Il cordoglio per la morte del giudice Livatino fu unanime e sia la Chiesa sia lo Stato italiano riconobbero il valore del suo servizio alla giustizia e il profondo significato del suo sacrificio.
San Giovanni Paolo II ad Agrigento il 9 maggio 1993, incontrando i genitori del giudice Livatino, lo aveva definito “martire della giustizia e indirettamente della fede”.
Papa Benedetto XVI nel 2010 a Palermo lo ha annoverato fra le “splendide testimonianze di giovani” in Sicilia.
Il Sommo Pontefice Francesco ha fatto di lui menzione nel 2017 e poi nel 2019 ha ricordato “la coerenza tra la sua fede e il suo impegno di lavoro” e “l’attualità delle sue riflessioni”.
La memoria del Servo di Dio è tenuta viva anche dal contributo dei mezzi di comunicazione, così che la sua fama di santità e martirio continua a diffondersi in Italia e in tutto il mondo.
Proprio in virtù di questa fama si è aperta la Causa di Beatificazione e Canonizzazione del Servo di Dio.
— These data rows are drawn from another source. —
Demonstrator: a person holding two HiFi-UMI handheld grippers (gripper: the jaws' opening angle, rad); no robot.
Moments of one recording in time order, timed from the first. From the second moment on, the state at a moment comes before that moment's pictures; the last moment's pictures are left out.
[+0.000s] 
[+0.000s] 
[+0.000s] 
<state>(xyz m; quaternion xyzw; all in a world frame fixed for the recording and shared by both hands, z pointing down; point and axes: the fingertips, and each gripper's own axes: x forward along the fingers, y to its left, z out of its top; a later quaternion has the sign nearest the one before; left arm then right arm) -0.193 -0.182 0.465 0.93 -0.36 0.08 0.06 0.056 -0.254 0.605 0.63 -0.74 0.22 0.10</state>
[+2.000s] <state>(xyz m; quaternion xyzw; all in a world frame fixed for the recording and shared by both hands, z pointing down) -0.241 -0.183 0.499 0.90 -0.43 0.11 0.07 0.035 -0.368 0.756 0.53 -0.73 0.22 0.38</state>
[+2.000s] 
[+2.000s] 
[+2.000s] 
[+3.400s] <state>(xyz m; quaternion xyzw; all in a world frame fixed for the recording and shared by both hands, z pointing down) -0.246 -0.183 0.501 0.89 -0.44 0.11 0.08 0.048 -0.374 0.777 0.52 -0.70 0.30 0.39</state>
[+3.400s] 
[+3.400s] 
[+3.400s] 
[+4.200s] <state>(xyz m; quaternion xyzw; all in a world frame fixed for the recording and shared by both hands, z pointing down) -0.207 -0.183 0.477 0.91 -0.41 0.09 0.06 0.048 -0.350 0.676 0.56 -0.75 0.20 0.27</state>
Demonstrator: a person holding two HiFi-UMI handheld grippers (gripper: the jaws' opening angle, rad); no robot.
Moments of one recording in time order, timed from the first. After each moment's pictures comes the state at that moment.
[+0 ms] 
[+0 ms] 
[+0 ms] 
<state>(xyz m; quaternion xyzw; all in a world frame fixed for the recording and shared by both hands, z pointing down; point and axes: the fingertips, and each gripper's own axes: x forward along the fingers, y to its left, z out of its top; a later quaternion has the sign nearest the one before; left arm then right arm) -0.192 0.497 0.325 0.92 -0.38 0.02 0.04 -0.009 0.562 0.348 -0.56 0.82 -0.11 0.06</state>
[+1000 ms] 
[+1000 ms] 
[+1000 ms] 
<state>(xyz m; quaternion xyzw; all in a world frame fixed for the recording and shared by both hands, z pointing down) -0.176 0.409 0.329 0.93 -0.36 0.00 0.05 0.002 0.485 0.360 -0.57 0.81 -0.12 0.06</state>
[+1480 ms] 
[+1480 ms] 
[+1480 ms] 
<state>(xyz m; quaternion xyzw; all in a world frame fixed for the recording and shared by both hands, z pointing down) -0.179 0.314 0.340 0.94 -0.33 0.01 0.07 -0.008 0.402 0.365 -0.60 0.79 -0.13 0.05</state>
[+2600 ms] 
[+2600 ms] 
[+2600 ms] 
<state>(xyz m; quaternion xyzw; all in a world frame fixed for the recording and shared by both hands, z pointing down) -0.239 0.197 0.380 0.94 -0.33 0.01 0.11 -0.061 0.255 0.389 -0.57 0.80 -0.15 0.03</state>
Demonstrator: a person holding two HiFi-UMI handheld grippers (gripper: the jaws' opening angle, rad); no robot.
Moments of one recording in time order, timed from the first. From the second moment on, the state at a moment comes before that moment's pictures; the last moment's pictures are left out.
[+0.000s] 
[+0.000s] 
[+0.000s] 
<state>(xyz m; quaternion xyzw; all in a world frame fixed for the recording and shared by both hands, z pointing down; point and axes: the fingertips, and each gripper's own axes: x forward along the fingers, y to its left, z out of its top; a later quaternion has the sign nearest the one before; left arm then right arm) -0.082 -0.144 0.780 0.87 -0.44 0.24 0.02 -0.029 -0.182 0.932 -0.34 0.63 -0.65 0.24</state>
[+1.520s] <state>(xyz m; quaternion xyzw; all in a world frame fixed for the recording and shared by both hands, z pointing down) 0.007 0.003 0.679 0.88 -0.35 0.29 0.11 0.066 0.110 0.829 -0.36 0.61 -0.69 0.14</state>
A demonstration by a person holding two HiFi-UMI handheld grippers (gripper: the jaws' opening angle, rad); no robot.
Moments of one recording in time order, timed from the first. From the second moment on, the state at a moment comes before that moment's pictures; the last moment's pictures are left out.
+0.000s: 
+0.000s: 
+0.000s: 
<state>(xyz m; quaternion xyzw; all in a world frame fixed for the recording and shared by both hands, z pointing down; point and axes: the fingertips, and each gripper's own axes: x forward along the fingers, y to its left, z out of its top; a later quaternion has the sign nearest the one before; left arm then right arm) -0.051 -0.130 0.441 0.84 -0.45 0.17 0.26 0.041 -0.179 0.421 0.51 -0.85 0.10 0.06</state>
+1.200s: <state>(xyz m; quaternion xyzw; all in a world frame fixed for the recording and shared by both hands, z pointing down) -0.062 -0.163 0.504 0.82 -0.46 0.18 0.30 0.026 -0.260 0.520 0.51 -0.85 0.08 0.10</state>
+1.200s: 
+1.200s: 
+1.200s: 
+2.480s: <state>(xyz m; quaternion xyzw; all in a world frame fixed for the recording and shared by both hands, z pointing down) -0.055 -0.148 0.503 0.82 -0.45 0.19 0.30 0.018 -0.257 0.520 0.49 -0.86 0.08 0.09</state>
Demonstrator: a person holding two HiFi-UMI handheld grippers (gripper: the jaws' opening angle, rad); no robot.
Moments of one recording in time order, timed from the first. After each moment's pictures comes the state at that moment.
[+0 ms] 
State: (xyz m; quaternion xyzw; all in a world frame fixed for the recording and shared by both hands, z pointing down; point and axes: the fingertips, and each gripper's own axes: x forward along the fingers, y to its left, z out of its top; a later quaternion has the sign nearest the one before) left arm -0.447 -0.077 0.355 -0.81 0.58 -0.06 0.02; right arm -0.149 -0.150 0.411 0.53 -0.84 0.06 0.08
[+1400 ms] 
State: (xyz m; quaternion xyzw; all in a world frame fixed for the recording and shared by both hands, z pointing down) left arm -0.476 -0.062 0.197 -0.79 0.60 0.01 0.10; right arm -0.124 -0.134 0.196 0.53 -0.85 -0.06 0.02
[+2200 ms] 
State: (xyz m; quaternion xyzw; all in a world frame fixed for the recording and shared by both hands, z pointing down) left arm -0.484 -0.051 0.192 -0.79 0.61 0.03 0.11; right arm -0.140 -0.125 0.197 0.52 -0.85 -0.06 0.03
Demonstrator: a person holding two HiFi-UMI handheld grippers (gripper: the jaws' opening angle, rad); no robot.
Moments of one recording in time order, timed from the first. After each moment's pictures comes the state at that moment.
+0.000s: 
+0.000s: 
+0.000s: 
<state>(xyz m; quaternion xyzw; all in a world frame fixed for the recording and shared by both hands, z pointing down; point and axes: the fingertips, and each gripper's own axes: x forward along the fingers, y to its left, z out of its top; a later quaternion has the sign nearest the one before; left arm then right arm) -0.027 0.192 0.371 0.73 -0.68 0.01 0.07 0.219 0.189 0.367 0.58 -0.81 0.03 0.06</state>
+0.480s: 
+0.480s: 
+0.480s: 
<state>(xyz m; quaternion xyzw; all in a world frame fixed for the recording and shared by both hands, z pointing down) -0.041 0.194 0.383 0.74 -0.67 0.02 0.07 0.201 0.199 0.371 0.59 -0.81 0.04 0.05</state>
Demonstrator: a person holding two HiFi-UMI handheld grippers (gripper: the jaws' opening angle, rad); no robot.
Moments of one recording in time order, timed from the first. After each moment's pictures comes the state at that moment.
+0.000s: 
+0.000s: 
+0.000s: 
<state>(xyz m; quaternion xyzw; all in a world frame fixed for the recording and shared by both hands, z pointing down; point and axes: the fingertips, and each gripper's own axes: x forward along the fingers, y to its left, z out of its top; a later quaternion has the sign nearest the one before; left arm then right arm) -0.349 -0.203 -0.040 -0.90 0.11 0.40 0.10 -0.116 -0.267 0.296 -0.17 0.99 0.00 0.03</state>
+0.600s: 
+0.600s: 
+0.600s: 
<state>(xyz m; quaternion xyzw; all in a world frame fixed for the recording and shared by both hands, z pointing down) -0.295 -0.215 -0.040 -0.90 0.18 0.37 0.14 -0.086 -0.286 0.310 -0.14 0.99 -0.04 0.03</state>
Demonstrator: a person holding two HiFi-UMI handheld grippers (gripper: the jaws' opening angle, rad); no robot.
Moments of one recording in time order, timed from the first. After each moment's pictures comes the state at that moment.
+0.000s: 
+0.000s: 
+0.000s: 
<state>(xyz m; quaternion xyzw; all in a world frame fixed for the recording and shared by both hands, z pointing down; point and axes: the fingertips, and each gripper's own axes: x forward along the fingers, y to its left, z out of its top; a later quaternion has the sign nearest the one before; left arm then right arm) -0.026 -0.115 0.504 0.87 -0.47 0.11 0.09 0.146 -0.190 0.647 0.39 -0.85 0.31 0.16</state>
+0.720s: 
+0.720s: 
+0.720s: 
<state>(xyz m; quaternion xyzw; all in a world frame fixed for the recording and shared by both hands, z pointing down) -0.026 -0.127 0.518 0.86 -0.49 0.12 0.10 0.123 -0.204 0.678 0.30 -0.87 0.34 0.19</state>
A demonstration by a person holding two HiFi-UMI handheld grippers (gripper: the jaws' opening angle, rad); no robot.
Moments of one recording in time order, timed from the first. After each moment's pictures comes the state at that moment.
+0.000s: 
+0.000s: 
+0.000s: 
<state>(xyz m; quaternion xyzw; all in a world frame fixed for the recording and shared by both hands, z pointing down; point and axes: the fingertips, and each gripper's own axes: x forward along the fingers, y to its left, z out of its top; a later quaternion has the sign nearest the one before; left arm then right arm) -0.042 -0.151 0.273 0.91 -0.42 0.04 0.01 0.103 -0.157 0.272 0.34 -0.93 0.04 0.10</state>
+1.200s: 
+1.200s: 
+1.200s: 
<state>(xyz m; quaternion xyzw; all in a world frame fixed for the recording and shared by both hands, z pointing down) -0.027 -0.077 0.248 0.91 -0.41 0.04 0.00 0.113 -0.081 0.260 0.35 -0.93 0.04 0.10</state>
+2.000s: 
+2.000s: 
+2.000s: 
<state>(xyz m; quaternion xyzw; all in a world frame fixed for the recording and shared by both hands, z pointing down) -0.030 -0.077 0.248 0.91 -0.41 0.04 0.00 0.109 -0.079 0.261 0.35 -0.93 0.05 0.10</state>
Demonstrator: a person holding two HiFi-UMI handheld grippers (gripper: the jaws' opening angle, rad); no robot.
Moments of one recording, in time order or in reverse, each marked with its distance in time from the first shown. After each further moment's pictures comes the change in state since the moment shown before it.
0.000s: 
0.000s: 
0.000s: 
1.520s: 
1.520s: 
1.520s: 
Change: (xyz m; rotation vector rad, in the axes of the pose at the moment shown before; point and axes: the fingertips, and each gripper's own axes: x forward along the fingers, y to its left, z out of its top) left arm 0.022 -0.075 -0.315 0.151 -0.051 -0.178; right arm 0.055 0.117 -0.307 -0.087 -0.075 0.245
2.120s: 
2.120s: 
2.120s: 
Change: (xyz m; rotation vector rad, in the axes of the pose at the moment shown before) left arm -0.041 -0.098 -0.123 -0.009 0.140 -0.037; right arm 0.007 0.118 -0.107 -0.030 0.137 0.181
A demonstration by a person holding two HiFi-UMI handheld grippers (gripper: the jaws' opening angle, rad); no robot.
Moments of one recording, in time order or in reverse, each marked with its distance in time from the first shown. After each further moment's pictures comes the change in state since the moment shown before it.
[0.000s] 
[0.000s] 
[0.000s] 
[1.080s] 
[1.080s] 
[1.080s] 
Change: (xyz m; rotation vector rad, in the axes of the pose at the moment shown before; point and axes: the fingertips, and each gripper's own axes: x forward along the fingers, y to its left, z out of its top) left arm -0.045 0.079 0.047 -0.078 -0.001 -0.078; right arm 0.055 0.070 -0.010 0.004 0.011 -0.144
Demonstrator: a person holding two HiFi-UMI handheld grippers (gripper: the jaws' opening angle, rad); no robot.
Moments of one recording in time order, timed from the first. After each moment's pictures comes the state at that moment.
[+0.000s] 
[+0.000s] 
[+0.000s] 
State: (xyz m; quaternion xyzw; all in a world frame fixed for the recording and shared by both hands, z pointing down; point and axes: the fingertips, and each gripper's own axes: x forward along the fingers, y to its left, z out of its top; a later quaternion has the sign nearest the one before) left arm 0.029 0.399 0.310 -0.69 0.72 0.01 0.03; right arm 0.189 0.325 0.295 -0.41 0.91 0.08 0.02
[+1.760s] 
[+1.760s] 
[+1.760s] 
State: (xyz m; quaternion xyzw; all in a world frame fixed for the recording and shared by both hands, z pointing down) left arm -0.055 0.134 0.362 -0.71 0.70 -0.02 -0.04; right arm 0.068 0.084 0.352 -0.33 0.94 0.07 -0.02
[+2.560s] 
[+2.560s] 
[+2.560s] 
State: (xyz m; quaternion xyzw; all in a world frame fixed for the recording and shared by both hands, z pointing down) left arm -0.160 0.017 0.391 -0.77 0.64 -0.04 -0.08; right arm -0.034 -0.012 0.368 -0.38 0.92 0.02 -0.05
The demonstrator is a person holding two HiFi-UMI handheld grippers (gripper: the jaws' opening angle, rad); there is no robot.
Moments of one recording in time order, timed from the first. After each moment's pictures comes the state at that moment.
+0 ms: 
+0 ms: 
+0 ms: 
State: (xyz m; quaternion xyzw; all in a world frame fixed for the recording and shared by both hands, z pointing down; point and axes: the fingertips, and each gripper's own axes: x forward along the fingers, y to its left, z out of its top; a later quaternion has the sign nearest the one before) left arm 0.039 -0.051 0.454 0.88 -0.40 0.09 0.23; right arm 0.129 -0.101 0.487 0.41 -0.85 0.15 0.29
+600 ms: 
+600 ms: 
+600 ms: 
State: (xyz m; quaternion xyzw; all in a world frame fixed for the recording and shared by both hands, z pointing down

Dal 21 settembre 2011 al 3 ottobre 2018 presso la Curia ecclesiastica di Agrigento è stata celebrata l’Inchiesta diocesana sulla vita e le virtù del Servo di Dio.
In seguito, sulla base di nuovi documenti, è stato concesso che la Causa fosse istruita come Causa super martyrio, con la celebrazione di una Inchiesta suppletiva nell’anno 2019.
La Congregazione delle Cause dei Santi ha quindi emesso il decreto sulla validità giuridica il 14 febbraio 2020.
Realizzata la Positio, si è discusso secondo le consuete procedure se quello del Servo di Dio sia stato un vero martirio.
Il Congresso Peculiare dei Consultori Teologi il 22 settembre 2020 diede risposta positiva.
I Padri Cardinali e Vescovi, riuniti nella Sessione Ordinaria dell’1 dicembre 2020, hanno riconosciuto che il Servo di Dio è stato ucciso per la fede in Cristo e nella Chiesa e l’hanno dichiarato Venerabile.
Il Sommo Pontefice Francesco. Sua Santità, accogliendo e ratificando i voti della Congregazione delle Cause dei Santi, ha dichiarato il 21 dicembre 2020 che: “è provato il martirio e sua causa del Servo di Dio Rosario Angelo Livatino, Fedele laico”.
Il 9 maggio 2021, giorno anniversario della visita di Giovanni Paolo II alla Valle dei Templi nel 1993, nella Cattedrale di Agrigento è stata celebrata la Solenne Liturgia della Beatificazione di Rosario Angelo Livatino.
Durante l’omelia del Rito di Beatificazione, il cardinale Marcello Semeraro, ha così ricordato la figura del nuovo Beato e Martire:
“Nell’amore di Cristo, infatti, egli si è collocato, «come un bimbo svezzato in braccio a sua madre», dice il Salmo. È il senso ultimo di quel motto S.T.D. che ordinariamente s’intende come Sub Tutela Dei e che il nostro beato inseriva, magari sovrastato dal segno della Croce, in pagine speciali dei suoi scritti. I giusti, scriveva un autore del XII secolo, si collocano sotto la Croce, si pongono, cioè, sub tutela divinae protectionis e così si saziano dei frutti dell’albero della vita.
È quanto è accaduto al giudice Livatino, il quale è morto perdonando come Gesù ai suoi uccisori. È il valore ultimo delle sue estreme parole, dove sentiamo l’eco del lamento di Dio: “Popolo mio, che cosa ti ho fatto?”; è il pianto del giusto, che la liturgia del Venerdì santo pone tradizionalmente sulle labbra del Crocifisso, dove non è un rimprovero e neppure una sentenza di condanna, ma un invito sofferto a riflettere sulle proprie azioni, a ripensare la propria vita, a convertirsi”.
“Considerando la vicenda di Rosario Livatino ci tornano vivide alla memoria le parole di san Paolo VI: L’uomo contemporaneo ascolta più volentieri i testimoni che i maestri, o se ascolta i maestri lo fa perché sono dei testimoni.
Il nostro Beato lo fu nel martirio. La sua vita – avrebbe detto il Manzoni – fu il paragone delle sue parole.
Credibilità fu per lui la coerenza piena e invincibile tra fede cristiana e vita. Livatino rivendicò, infatti, l’unità fondamentale della persona; una unità che vale e si fa valere in ogni sfera della vita: personale e sociale. Questa unità Livatino la visse in quanto cristiano, al punto da convincere i suoi avversari che l’unica possibilità che avevano per uccidere il giudice era quella di uccidere il cristiano”.
Per questo la Chiesa oggi lo onora come Martire.